After leaving Swansea, they went to Taunton and Middleboro, where they burned several houses and killed a few persons. But troops soon arrived from Boston and Plymouth, and in a few days the Indians were driven back to their homes at Mount Hope.

The English hurried on after them, and the war that followed is known in history as King Philip's War.

Philip and the Indians swam across Narragansett Bay and went to some of their friends in the Connecticut Valley. There they obtained the help of the Nipmucks, who had never been very friendly towards the English.

We do not know where Philip was during the war. He knew that he would be held responsible for it, although he had done everything in his power to prevent it. For a year the war was carried on, one hundred miles away from his home, and never once was he known to have been connected with any fighting, nor was he even seen by the English during that time. Some of them thought that he was directing the war, but really it was carried on by other tribes of Indians that had not been very friendly towards the whites. The Wampanoags seem to have had very little connection with the war.

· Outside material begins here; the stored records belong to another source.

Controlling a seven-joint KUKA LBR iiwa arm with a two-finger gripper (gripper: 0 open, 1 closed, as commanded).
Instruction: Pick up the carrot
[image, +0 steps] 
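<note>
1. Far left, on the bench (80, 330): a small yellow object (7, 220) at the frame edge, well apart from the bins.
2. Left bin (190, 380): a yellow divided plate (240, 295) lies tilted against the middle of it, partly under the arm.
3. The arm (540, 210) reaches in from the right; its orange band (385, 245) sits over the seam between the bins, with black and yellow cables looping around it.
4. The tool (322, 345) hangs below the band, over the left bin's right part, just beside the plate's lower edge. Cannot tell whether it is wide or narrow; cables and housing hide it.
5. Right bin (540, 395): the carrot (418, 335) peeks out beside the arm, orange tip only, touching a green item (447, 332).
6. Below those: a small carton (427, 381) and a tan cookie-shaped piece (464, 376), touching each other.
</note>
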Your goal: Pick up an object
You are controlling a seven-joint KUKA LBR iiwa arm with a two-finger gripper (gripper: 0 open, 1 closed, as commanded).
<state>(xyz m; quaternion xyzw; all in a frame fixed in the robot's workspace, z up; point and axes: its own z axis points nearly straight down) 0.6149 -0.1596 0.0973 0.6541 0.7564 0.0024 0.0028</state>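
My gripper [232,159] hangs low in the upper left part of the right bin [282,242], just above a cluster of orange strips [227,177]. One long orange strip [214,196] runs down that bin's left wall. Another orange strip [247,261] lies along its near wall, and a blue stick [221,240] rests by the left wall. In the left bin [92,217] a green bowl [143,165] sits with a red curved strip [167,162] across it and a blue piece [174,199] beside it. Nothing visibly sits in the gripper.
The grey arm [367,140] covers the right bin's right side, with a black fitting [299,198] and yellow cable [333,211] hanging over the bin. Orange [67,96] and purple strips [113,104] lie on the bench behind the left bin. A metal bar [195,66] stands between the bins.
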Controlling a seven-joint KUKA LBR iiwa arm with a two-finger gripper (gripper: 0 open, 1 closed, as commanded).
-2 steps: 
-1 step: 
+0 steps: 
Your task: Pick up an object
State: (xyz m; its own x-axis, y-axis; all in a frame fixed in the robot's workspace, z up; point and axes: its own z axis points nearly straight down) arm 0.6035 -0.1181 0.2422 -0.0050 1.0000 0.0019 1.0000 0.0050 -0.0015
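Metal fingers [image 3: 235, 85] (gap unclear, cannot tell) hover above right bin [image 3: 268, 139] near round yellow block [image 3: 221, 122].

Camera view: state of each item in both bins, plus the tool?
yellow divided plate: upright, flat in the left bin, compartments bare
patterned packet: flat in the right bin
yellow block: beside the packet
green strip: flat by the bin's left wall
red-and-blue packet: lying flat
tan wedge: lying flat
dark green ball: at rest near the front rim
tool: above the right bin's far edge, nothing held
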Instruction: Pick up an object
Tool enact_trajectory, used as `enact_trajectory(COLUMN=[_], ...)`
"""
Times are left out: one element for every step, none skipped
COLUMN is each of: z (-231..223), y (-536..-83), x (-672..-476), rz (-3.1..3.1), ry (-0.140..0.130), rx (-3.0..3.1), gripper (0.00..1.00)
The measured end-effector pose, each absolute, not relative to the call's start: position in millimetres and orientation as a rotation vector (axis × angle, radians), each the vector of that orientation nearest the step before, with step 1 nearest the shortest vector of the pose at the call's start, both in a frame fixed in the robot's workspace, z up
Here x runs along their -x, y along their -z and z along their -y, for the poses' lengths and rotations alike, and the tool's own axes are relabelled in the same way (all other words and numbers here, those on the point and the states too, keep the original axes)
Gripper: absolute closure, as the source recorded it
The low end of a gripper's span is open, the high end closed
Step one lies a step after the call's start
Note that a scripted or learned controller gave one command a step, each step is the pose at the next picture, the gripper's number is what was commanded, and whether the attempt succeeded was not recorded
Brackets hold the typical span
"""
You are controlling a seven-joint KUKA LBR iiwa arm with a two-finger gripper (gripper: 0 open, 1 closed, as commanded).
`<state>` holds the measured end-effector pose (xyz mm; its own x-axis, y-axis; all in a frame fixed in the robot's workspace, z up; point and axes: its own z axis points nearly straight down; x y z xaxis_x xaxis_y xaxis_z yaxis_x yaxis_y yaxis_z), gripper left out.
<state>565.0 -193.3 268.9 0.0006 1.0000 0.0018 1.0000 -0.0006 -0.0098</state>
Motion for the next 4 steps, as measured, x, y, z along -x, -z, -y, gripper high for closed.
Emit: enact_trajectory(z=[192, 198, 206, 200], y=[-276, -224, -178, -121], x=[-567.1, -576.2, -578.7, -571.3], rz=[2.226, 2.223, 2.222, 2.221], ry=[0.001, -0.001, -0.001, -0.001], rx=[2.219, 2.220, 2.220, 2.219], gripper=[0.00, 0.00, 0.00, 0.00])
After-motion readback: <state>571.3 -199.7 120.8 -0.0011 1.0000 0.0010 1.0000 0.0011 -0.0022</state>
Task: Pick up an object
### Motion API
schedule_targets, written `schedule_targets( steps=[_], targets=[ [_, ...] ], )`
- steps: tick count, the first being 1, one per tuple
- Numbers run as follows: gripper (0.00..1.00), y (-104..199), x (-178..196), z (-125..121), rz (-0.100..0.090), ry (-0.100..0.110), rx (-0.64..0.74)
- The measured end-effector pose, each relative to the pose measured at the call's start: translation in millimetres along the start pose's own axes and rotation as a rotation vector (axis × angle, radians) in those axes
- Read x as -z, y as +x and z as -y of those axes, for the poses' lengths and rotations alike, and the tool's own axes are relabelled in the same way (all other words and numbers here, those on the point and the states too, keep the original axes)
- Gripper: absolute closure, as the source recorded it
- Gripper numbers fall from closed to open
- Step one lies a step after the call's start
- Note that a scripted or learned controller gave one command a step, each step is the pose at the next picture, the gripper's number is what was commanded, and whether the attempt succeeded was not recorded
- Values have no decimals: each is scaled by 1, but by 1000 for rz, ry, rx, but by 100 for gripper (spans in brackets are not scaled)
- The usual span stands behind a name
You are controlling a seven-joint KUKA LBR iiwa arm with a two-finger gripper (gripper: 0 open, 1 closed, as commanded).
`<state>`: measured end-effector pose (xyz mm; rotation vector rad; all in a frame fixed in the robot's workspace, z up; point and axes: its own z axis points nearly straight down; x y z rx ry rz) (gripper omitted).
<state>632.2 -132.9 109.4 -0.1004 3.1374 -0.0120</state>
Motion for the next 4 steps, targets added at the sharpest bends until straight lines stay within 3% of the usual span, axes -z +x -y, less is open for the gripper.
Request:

The Indians attacked the English towns in the Connecticut Valley, and the more exposed places on the frontier of the colony where the people were few and scattered.

No battle was fought in the open field. The Indians did not fight in that way. They secretly surrounded a town, rushed in from all sides, killed as many people as possible, took what property they could carry away, and burned all that remained.

HOUSE PROTECTED BY PALISADES

They knew all the paths in the forests, swamps, and thickets. They were fast runners, and went rapidly from town to town.